The full listing below should be printed word for word.

=-=-=

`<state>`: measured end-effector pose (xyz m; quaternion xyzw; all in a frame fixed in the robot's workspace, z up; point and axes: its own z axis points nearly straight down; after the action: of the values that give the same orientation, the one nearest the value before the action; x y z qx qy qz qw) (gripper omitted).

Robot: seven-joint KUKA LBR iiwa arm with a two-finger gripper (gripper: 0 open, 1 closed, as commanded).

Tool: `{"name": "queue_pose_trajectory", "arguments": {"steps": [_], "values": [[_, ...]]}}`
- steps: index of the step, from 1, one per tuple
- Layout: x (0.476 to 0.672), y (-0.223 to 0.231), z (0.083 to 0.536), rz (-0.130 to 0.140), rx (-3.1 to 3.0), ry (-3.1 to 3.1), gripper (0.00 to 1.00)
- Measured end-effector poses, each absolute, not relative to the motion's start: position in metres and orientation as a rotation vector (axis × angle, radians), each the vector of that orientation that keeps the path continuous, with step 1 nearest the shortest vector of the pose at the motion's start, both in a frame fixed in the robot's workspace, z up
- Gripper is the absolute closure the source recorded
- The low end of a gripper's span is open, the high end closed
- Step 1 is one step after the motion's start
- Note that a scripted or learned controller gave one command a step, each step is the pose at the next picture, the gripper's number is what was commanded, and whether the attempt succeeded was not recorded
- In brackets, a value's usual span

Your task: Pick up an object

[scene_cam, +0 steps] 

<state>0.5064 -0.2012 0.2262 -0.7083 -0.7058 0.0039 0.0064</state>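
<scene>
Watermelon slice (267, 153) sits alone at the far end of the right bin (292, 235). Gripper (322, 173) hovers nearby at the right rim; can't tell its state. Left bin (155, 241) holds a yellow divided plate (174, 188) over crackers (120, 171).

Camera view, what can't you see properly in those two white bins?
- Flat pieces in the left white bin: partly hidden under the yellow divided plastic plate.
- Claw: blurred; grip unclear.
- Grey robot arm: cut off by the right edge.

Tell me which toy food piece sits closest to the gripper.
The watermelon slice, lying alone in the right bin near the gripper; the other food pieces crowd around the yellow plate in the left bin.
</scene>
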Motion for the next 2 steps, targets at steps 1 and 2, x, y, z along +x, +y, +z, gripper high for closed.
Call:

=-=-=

RESULT
`<state>`: measured end-effector pose (xyz m; quaternion xyzw; all in a frame fixed in the robot's workspace, z up; point and axes: its own z axis points nearly straight down; after the action: of the values that give the same orientation, the one nearest the value before the action; x y z qx qy qz qw) (gripper omitted).

Robot: seven-joint KUKA LBR iiwa arm with a two-finger gripper (gripper: 0 open, 1 closed, as commanded).

Tool: `{"name": "queue_pose_trajectory", "arguments": {"steps": [_], "values": [[_, ...]]}}`
- steps: index of the step, from 1, one per tuple
- Layout: x (0.476 to 0.672), y (-0.223 to 0.231), z (0.083 to 0.536), rz (-0.130 to 0.140), rx (-3.1 to 3.0), ry (-3.1 to 3.1), gripper (0.00 to 1.00)
- Measured end-effector poses, each absolute, not relative to the motion's start: position in metres and orientation as a rotation vector (axis × angle, radians), each the vector of that orientation that keeps the path continuous, with step 1 nearest the shortest vector of the pose at the motion's start, both in a frame fixed in the robot's workspace, z up
- Gripper is the absolute closure the source recorded
- The low end of a gripper's span is open, the high end closed
- Step 1 is one step after the motion's start
- Note that a scripted or learned controller gave one command a step, each step is the pose at the next picture, the gripper's number is what was commanded, and whether the attempt succeeded was not recorded
- In brackets, a value's usual span

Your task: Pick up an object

[scene_cam, +0 steps] 

<state>0.5064 -0.2012 0.2262 -0.7083 -0.7058 0.0039 0.0064</state>
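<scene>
Watermelon slice (267, 153) sits alone at the far end of the right bin (292, 235). Gripper (322, 173) hovers nearby at the right rim; can't tell its state. Left bin (155, 241) holds a yellow divided plate (174, 188) over crackers (120, 171).

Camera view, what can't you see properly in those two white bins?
- Flat pieces in the left white bin: partly hidden under the yellow divided plastic plate.
- Claw: blurred; grip unclear.
- Grey robot arm: cut off by the right edge.

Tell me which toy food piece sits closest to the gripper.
The watermelon slice, lying alone in the right bin near the gripper; the other food pieces crowd around the yellow plate in the left bin.
</scene>
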Motion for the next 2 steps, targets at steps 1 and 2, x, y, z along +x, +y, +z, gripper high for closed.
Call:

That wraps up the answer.